Visual illusions traditionally rely on spatial manipulations such as multi-view consistency. In this work, we introduce Progressive Semantic Illusions, a novel vector sketching task where a single sketch undergoes a dramatic semantic transformation through the sequential addition of strokes. We present Stroke of Surprise, a generative framework that optimizes vector strokes to satisfy distinct semantic interpretations at different drawing stages. The core challenge lies in the "dual-constraint": initial prefix strokes must form a coherent object (e.g., a duck) while simultaneously serving as the structural foundation for a second concept (e.g., a sheep) upon adding delta strokes. To address this, we propose a sequence-aware joint optimization framework driven by a dual-branch Score Distillation Sampling (SDS) mechanism. Unlike sequential approaches that freeze the initial state, our method dynamically adjusts prefix strokes to discover a "common structural subspace" valid for both targets. Furthermore, we introduce a novel Overlay Loss that enforces spatial complementarity, ensuring structural integration rather than occlusion. Extensive experiments demonstrate that our method significantly outperforms state-of-the-art baselines in recognizability and illusion strength, successfully expanding visual anagrams from the spatial to the temporal dimension.

Method

Method Pipeline

Our method optimizes a set of learnable stroke parameters, which are divided into prefix strokes Sprefix and delta strokes Sdelta. The optimization process involves two parallel branches. In the top branch, only the prefix strokes are rendered by a differentiable rasterizer to create a partial sketch (e.g., a rabbit). This sketch is then guided by a pre-trained, frozen text-to-image diffusion model using a prompt corresponding to the prefix ("a rabbit"), resulting in the prefix SDS loss ℒSDSprefix. In the bottom branch, the full set of strokes is rendered to create the complete sketch (e.g., a horse). This is guided by the same diffusion model using a prompt for the full object ("a horse"), resulting in the full SDS loss ℒSDSfull.
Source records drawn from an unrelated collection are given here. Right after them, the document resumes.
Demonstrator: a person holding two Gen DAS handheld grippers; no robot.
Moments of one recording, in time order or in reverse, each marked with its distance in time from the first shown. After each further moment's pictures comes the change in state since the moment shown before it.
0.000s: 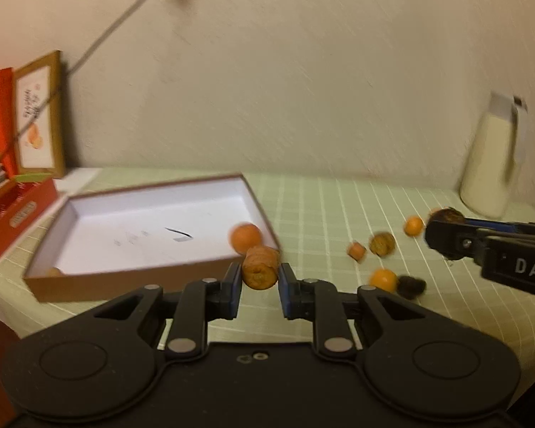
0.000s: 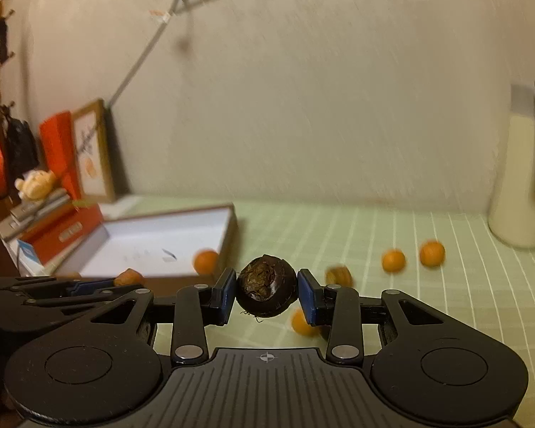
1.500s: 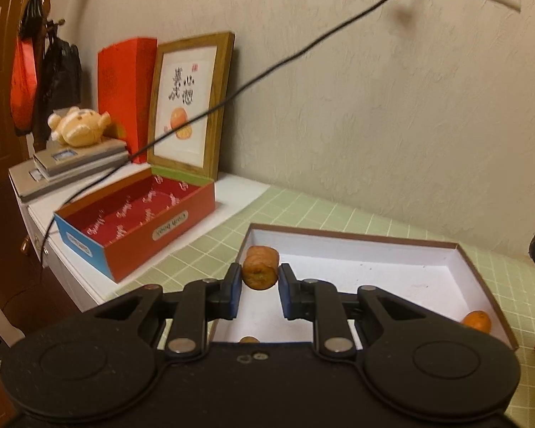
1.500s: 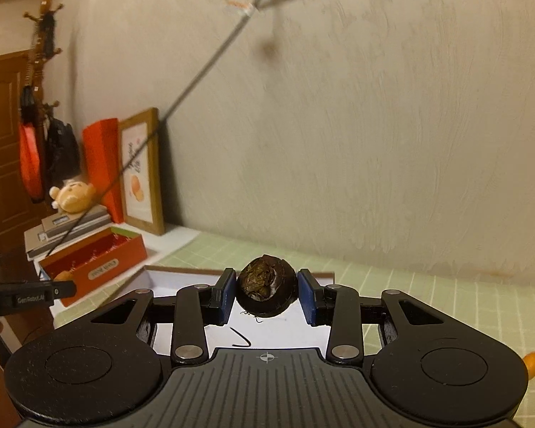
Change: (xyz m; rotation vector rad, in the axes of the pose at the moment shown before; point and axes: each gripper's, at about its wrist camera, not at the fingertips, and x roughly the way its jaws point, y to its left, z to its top) left arm 0.049 0.191 0.031 -0.233 -0.043 0.334; right arm 0.145 0.086 0.041 -0.076 -0.063 0.167
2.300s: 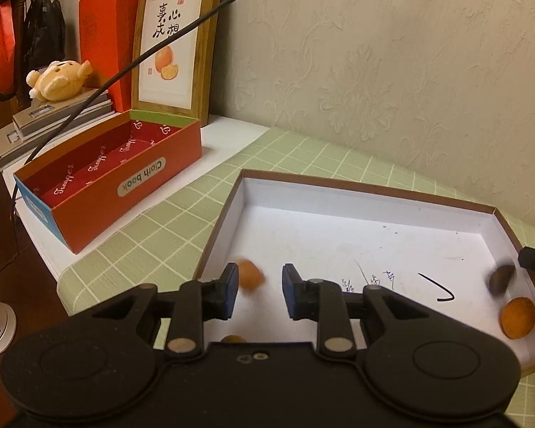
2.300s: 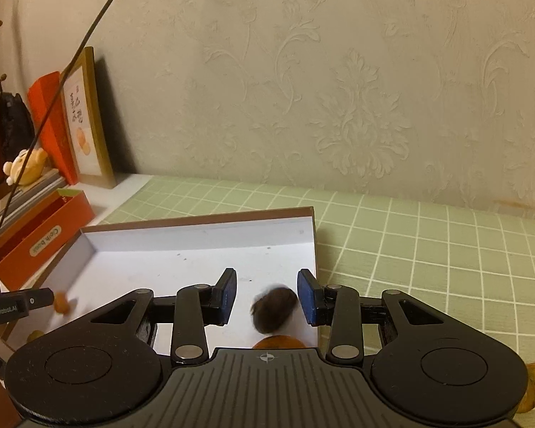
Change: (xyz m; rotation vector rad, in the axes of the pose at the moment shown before) left arm 0.076 -0.008 -0.009 0.002 0.171 0.019; right arm 0.096 -0.036 -0.015 0.093 0.212 -0.078
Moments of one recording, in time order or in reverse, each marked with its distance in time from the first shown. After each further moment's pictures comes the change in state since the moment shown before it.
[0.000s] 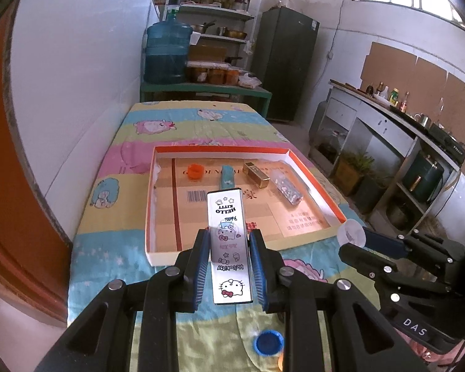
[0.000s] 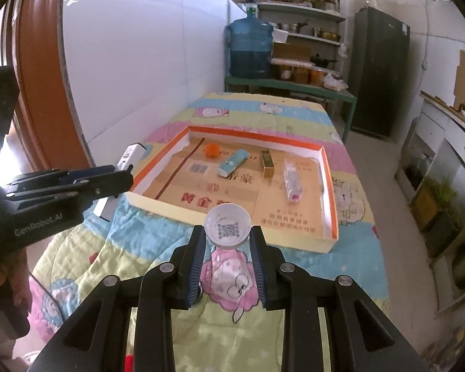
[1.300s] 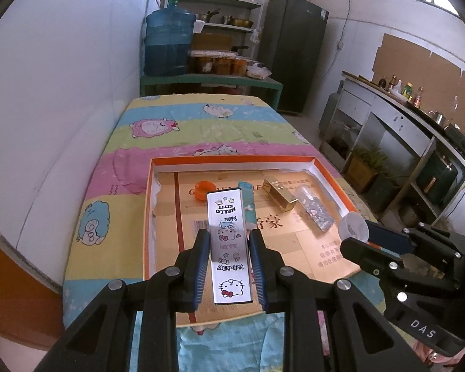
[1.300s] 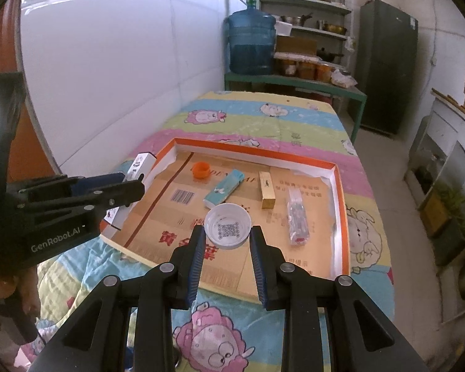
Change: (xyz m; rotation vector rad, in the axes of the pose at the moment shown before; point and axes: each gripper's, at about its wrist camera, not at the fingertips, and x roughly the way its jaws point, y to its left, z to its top) left arm 0.074 0.018 0.046 -0.003 0.055 0.032; right arm 0.073 -0.027 0.055 0.007 0.039 0.036
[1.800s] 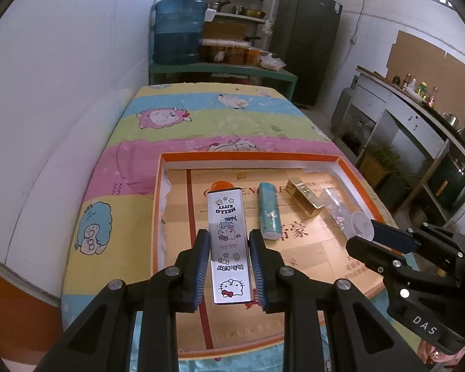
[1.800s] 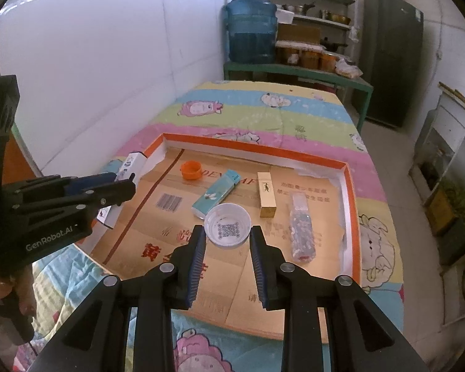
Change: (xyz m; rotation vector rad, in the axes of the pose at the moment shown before) left arm 0.035 0.017 0.013 -0.028 0.047 0.039; right arm 0.043 -0.011 0.015 0.002 0.052 0.013
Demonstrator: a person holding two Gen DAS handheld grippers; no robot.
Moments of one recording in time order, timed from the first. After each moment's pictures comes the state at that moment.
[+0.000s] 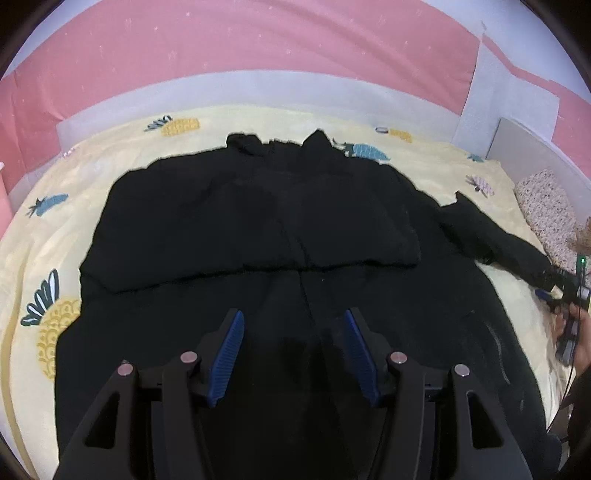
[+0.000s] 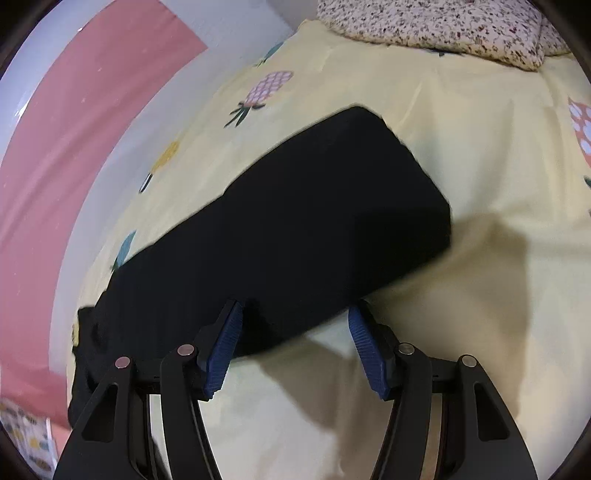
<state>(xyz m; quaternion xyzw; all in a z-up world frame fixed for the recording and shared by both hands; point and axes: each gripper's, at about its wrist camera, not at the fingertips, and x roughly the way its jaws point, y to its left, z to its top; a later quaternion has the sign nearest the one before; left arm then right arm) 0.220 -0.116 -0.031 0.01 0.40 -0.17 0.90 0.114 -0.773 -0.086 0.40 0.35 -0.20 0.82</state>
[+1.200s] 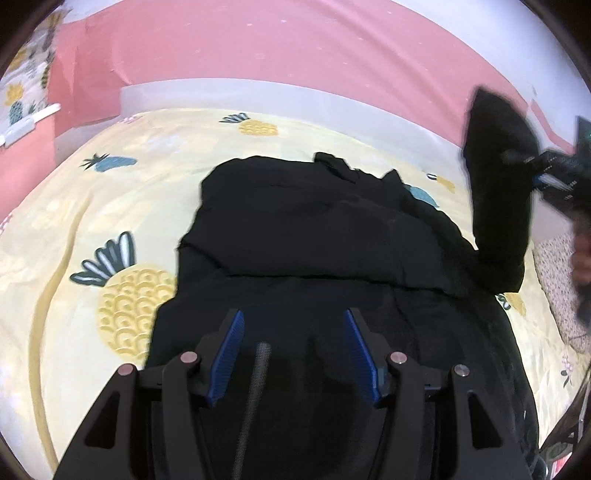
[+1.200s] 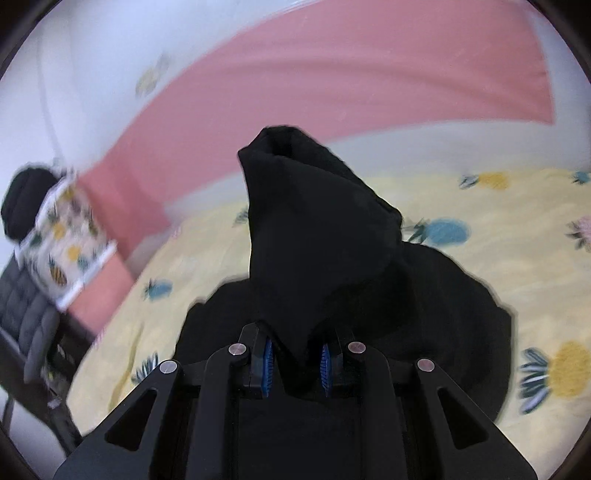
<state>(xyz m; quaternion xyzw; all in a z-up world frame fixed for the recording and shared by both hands) 0.208 0.015 -0.024 -0.09 0.37 -0.11 0.92 0.254 -0.342 0.101 0.12 0.34 0.16 0.92</state>
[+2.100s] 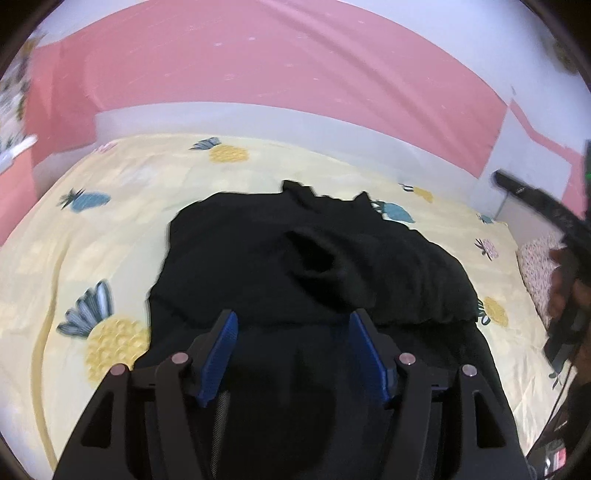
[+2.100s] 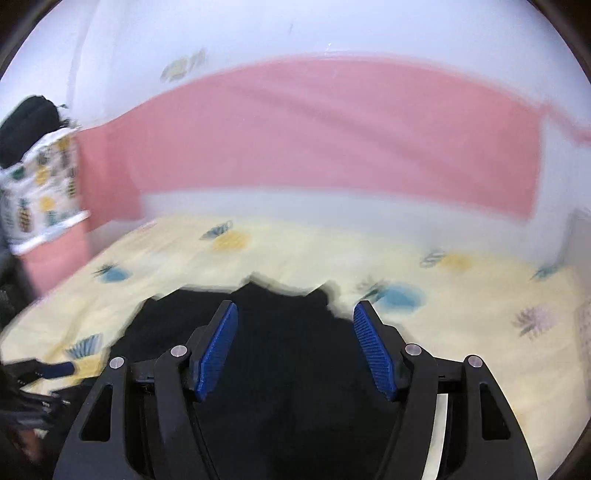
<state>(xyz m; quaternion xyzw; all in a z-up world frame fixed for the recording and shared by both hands) 0.233 -0.027 0.025 -0.06 0.35 -0.15 0.92 0.194 -0.355 0.149 -0.04 0.19 0.06 0.98</state>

The total SDS guidance loss is the sum of these two terms ℒSDS=ℒSDSprefix+ℒSDSfull. Gradients from this total loss are backpropagated to update all learnable stroke parameters.

2-Phase Illusions

Our method generates vector sketches that transform between two different semantic concepts. As strokes are progressively added, the sketch reveals a completely different subject.

3-Phase Illusions

Our approach can also generate sketches that transition through three different semantic concepts, creating even more surprising visual transformations.

Optimization Process

Visualizing the optimization process of our method. The strokes are progressively optimized to create semantic illusions.

Optimization Animation
Optimization Animation 2

B-spline Illusions

Our method can also generate B-spline representations, creating smooth and natural-looking vector sketches.

Vector Graph Illusions

Our method also supports vector graph representations, creating structured and detailed vector sketches.